**WHAT TO PRODUCE**
Output only the stretch of the listing that starts at the line containing "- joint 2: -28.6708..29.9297" and ends at the line containing "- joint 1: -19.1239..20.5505", reproduced exactly with both ends.

[Start of section]

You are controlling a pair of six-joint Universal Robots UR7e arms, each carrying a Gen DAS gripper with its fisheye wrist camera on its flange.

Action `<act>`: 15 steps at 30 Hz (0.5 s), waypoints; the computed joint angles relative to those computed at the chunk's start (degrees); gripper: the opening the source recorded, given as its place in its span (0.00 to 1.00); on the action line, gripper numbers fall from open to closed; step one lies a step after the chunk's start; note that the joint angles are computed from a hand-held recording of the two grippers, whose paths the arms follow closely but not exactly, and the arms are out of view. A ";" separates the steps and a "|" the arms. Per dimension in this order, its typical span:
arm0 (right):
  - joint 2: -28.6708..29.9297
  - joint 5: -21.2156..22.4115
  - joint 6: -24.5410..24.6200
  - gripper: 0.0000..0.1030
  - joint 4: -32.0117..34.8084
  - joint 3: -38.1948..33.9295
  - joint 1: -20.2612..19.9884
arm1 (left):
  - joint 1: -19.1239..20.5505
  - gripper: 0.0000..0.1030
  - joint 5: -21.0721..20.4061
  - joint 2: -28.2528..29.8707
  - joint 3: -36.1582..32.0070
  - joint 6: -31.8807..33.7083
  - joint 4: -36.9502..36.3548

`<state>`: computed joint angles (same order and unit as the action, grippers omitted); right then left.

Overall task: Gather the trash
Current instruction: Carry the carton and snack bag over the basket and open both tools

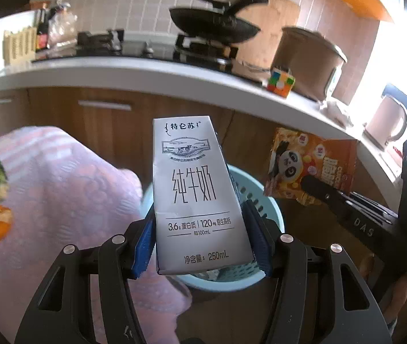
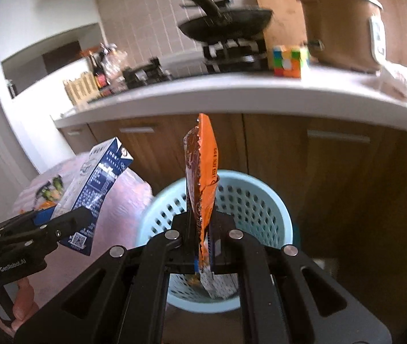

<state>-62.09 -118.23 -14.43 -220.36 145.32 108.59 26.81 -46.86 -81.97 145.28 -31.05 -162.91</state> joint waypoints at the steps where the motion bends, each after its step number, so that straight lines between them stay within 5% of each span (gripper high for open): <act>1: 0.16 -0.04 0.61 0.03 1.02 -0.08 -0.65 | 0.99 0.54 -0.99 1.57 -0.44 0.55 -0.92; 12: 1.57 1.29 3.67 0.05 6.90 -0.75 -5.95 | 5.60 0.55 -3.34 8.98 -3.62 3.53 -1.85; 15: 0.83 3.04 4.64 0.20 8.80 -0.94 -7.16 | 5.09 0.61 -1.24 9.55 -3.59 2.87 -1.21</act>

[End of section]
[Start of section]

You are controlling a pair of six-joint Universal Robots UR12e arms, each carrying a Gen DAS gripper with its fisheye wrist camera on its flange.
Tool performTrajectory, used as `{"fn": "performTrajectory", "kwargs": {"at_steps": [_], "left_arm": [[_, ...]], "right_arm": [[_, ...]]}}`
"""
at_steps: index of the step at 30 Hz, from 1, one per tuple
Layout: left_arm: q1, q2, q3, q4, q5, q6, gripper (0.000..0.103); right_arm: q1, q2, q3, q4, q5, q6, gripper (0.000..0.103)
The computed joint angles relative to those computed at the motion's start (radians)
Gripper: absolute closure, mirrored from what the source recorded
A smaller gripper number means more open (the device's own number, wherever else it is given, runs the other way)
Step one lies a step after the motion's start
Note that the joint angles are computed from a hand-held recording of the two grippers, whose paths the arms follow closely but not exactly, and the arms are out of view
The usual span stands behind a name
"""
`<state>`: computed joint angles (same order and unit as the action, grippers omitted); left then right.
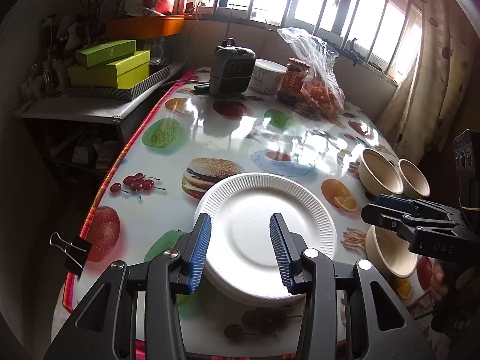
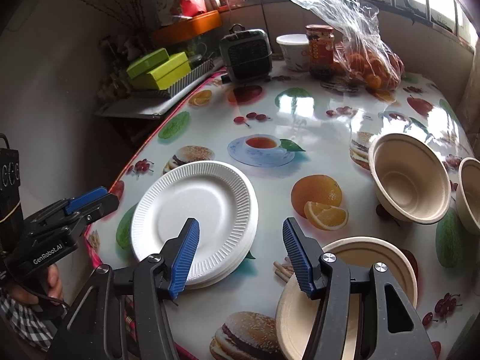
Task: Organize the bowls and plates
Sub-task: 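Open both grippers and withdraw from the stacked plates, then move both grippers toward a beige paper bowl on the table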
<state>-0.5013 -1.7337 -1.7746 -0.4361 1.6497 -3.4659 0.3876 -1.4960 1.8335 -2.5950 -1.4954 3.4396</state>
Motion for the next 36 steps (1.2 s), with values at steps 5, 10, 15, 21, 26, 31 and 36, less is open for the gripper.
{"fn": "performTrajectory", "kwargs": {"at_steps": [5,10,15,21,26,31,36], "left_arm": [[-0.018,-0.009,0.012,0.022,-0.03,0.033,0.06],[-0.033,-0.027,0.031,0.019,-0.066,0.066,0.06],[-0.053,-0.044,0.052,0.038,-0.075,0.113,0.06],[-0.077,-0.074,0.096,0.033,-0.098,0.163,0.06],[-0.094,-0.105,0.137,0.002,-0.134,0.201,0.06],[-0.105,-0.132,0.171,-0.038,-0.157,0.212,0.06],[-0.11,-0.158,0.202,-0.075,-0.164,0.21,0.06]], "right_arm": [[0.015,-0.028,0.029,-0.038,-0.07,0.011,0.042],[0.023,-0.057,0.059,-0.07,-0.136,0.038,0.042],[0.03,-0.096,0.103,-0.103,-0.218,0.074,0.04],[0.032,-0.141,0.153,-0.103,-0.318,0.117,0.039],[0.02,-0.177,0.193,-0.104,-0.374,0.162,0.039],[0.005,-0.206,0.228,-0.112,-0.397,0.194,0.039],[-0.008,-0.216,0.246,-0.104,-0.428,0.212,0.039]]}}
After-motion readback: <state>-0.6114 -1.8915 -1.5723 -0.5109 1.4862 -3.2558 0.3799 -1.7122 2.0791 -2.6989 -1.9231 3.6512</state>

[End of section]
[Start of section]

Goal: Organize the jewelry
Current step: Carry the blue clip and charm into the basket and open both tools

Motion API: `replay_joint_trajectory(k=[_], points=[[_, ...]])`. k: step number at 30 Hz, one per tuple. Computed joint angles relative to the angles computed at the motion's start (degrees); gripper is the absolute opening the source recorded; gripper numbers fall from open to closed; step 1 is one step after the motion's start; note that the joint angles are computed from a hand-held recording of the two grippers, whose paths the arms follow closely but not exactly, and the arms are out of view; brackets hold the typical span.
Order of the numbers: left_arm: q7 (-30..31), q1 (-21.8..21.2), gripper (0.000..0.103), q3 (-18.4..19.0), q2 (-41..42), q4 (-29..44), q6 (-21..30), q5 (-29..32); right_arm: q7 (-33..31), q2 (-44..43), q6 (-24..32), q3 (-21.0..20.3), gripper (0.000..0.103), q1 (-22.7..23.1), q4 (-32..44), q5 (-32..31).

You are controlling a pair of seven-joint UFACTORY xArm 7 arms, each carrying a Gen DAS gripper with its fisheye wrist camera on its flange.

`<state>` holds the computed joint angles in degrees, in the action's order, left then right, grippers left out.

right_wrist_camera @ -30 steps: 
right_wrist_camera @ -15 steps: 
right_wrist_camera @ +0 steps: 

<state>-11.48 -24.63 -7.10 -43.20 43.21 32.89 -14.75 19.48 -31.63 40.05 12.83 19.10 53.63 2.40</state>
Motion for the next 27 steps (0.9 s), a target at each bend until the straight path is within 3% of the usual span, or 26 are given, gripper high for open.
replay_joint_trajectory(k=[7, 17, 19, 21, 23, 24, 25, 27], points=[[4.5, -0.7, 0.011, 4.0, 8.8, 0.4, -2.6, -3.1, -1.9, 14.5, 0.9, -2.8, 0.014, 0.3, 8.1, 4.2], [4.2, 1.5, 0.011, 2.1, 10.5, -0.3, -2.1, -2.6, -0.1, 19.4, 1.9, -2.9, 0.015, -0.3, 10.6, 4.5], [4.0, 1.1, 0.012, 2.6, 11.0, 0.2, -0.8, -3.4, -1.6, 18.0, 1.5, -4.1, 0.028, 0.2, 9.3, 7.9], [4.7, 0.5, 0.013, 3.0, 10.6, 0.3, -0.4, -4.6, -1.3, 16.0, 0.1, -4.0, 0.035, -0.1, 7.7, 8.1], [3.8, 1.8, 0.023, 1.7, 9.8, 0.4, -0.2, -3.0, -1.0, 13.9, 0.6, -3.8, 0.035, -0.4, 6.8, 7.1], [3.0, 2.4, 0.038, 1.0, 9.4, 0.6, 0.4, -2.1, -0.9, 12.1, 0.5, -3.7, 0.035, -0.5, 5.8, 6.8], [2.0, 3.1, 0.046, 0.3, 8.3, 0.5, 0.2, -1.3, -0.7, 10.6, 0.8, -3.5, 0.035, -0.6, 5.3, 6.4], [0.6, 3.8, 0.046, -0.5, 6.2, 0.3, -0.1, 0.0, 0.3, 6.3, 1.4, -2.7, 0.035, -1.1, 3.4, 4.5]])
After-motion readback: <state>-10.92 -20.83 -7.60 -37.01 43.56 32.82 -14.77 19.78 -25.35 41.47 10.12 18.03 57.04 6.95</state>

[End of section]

**THE ANSWER**
  - joint 2: -28.6708..29.9297
  - joint 5: -21.2156..22.4115
  - joint 6: -24.5410..24.6200
  - gripper: 0.0000..0.1030
  - joint 4: -32.0117..34.8084
  - joint 3: -38.1948..33.9295
  - joint 1: -20.2612..19.9884
arm1 (left):
  - joint 1: -19.1239..20.5505

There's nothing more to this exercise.